House Votes to Repeal Its Authorization for the First Gulf War

The U.S. House voted to repeal an authorization for the use of military force in Iraq enacted in 1991 for the first Gulf War amid a broad reexamination of deployments in the Middle East and elsewhere.

The vote Tuesday come on the heels of airstrikes ordered by President Joe Biden against Iranian-backed militia over the weekend in Iraq and Syria. Biden said he carried out the strikes under his constitutional authority as commander in chief, and lawmakers were divided on whether he needed congressional approval.

The House resolution, sponsored by Representative Abigail Spanberger, a Virginia Democrat and former CIA officer, is just one sentence: “The Authorization for Use of Military Force Against Iraq Resolution is hereby repealed.”

“We must remove this old, inactive authority from the books,” Spanberger said on the House floor before her measure was approved as part of a package of bills on a 366-46 vote. “Repealing this AUMF would help ensure that it is not misused or stretched by any American president going forward.”

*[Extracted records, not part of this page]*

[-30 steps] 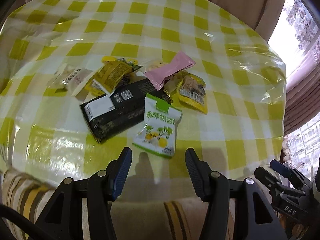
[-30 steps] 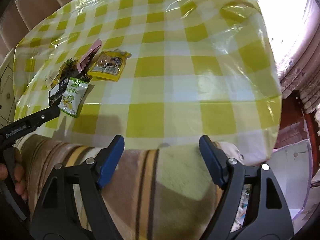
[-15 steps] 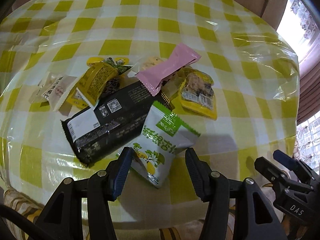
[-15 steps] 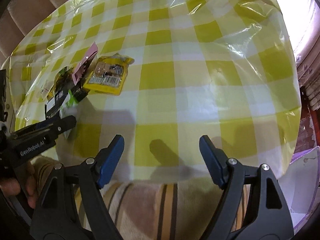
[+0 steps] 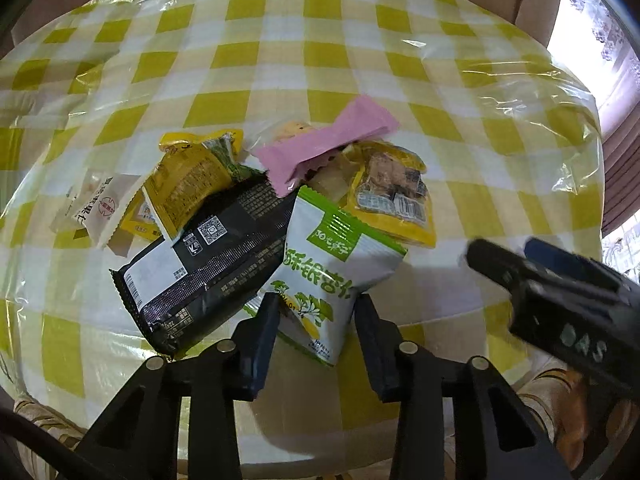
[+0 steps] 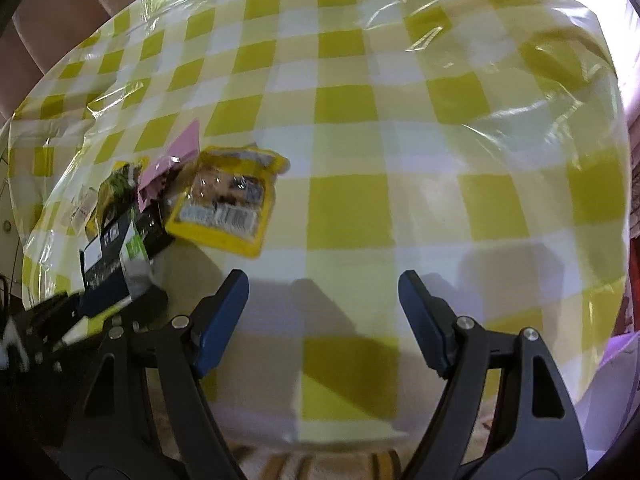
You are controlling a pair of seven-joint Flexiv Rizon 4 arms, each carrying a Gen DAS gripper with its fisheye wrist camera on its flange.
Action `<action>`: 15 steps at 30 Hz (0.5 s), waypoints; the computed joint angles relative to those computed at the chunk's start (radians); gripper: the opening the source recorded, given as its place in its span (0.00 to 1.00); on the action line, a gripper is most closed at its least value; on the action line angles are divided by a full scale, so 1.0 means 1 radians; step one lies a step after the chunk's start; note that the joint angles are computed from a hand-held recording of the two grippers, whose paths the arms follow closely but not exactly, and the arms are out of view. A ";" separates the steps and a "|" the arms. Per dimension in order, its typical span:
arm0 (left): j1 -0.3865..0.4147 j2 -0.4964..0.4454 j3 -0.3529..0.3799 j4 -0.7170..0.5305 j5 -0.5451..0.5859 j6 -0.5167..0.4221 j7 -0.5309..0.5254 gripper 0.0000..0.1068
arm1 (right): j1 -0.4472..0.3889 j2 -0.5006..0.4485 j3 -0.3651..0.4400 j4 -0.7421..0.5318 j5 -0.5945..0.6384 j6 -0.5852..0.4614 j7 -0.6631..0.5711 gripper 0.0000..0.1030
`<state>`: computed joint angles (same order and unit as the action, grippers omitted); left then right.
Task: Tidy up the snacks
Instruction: 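Grasp the white-green ginkgo bag with the left tool while the right tool grasps the yellow barcode packet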
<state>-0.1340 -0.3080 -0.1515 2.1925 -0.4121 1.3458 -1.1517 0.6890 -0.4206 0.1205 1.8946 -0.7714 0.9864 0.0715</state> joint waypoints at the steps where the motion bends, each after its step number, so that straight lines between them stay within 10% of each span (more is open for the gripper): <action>1: 0.002 -0.002 -0.003 -0.001 -0.003 0.002 0.002 0.32 | -0.001 -0.009 -0.004 -0.010 -0.003 0.004 -0.001 0.77; 15: 0.018 -0.001 -0.031 0.020 -0.049 0.035 0.047 0.30 | 0.011 -0.127 -0.060 -0.143 0.034 0.095 -0.032 0.77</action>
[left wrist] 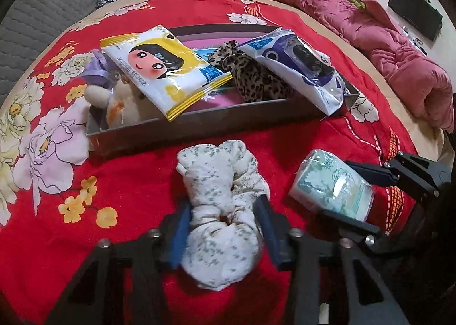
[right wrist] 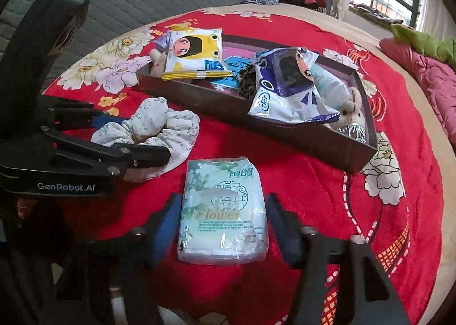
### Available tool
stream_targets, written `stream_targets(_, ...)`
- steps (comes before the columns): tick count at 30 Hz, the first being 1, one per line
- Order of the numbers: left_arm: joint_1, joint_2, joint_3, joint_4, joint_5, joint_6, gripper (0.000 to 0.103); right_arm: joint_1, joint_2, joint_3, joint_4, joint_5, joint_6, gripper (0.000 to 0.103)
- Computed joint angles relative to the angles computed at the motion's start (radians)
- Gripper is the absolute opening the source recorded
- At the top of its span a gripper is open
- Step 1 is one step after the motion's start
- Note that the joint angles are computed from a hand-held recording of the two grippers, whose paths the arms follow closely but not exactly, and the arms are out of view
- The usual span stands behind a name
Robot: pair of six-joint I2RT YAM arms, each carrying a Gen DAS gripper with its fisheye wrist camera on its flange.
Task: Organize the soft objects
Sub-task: 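Grasp the scrunchie with the left tool while the right tool grasps the green tissue pack, then carry the scrunchie with the left tool while the right tool carries the tissue pack to the box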
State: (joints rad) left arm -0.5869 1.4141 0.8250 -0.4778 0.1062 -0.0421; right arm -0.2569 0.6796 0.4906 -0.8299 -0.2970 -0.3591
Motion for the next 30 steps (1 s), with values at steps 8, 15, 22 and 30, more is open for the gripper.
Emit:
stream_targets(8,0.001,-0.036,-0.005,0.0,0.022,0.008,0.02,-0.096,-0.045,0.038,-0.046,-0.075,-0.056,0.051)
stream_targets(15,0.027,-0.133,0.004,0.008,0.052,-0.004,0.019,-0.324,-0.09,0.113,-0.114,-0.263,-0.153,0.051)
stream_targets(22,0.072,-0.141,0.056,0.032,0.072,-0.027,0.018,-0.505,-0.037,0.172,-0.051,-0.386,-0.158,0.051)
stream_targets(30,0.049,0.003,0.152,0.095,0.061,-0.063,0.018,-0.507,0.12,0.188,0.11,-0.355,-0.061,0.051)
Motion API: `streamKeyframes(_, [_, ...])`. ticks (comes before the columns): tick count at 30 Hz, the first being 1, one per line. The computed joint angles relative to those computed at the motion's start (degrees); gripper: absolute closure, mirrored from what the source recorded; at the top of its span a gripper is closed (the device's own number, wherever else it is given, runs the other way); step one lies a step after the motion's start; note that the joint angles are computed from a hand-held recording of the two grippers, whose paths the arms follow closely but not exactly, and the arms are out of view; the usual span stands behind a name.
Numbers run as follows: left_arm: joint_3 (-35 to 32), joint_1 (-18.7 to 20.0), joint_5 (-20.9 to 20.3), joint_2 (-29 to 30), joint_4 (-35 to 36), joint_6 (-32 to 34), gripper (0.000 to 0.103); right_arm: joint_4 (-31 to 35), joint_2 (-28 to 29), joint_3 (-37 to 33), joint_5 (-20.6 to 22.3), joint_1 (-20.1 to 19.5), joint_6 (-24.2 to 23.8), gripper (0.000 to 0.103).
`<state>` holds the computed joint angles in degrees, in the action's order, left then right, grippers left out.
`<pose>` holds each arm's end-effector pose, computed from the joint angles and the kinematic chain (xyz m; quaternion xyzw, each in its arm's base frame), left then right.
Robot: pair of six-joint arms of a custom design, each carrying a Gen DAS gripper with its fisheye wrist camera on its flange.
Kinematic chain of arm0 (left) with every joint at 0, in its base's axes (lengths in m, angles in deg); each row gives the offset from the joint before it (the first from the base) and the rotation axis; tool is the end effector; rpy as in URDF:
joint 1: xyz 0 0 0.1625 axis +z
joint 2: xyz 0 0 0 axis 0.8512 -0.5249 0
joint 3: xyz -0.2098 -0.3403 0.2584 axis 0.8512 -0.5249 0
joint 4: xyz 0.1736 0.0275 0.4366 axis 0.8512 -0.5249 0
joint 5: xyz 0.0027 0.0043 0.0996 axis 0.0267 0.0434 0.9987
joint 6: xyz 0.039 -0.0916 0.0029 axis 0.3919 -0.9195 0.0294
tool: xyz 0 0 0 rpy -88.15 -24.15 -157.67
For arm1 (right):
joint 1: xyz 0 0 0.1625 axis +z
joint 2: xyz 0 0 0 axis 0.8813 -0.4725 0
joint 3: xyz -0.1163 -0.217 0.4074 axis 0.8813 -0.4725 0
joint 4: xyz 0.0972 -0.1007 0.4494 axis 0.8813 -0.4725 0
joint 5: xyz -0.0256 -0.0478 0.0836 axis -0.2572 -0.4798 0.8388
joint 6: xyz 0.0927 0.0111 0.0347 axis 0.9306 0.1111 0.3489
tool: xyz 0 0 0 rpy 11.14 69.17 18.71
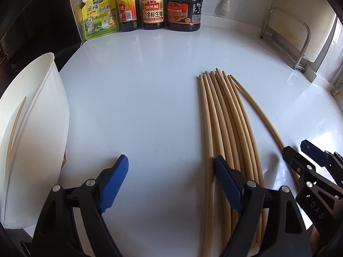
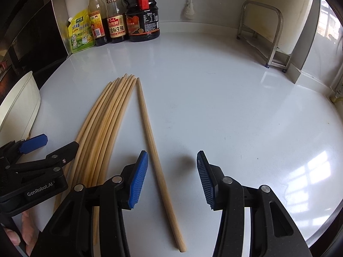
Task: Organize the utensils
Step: 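Close the right tool on one chopstick while the left tool grasps another chopstick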
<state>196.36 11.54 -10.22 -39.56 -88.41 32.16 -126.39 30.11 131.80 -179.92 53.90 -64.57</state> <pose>0.0046 -0.5780 0.2369 0.1603 0.8937 -0.2273 0.3519 0.3255 -0.5450 -0.0720 0.0967 -0.8884 0.2672 0.3605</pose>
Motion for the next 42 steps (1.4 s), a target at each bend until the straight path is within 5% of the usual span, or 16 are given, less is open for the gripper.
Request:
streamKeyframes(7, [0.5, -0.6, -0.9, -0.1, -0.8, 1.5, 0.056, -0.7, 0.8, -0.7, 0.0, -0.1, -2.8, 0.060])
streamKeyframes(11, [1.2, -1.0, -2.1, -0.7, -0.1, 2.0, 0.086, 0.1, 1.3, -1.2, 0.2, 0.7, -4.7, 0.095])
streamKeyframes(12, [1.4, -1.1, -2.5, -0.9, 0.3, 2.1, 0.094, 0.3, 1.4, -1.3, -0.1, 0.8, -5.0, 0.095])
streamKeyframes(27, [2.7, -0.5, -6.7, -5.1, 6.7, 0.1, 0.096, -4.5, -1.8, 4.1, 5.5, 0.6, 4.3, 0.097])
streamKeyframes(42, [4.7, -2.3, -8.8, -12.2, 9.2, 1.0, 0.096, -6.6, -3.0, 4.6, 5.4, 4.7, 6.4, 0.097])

The House voted two weeks ago to repeal the authorization for the 2002 invasion of Iraq. That authorization, and an earlier one giving the president authority to take military action in Afghanistan following the Sept. 11, 2001, terrorist attacks on the U.S., kicked off more than two decades of intense military involvement in the region, often without a clear end in sight.

The Senate has yet to act on the repeal measures.

As most U.S. troops withdraw from Afghanistan, ending what has been America’s longest war, members of Congress are revisiting previous authorizations. They have focused their attention not only on ongoing operations in trouble spots including Iraq but the the potential for future operations based on authorities that many in both parties call outdated.

“We cannot simply allow AUMFs to accumulate without congressional action,” Spanberger said. “We have more work ahead of us as we reassert Congressional War Powers and we reform, repeal, and in some cases, update AUMFs -- but today, we can take an important step by passing my widely supported legislation to repeal a 30-year authorization for the use of military force.”

The passage of the House resolution to repeal the 1991 AUMF brings the chamber closer to a bill under consideration by the Senate Foreign Relations Committee that would repeal both the 1991 and 2002 AUMFs. Consideration of that bill by the Senate Foreign Relations Committee has been postponed until next month pending a briefing on congressional authorities arranged by Committee Chairman Robert Menendez, a New Jersey Democrat, at the request of several Republican members, including Senator Mitt Romney of Utah.

That briefing is also expected to address senators’ concerns about the recent airstrikes, according to a person familiar with the plans.

The House also passed a bill to repeal an even earlier authorization for military force in the region, dating to the late 1950s. That bill was sponsored by Representative Peter Meijer, a Republican from Michigan and Army veteran.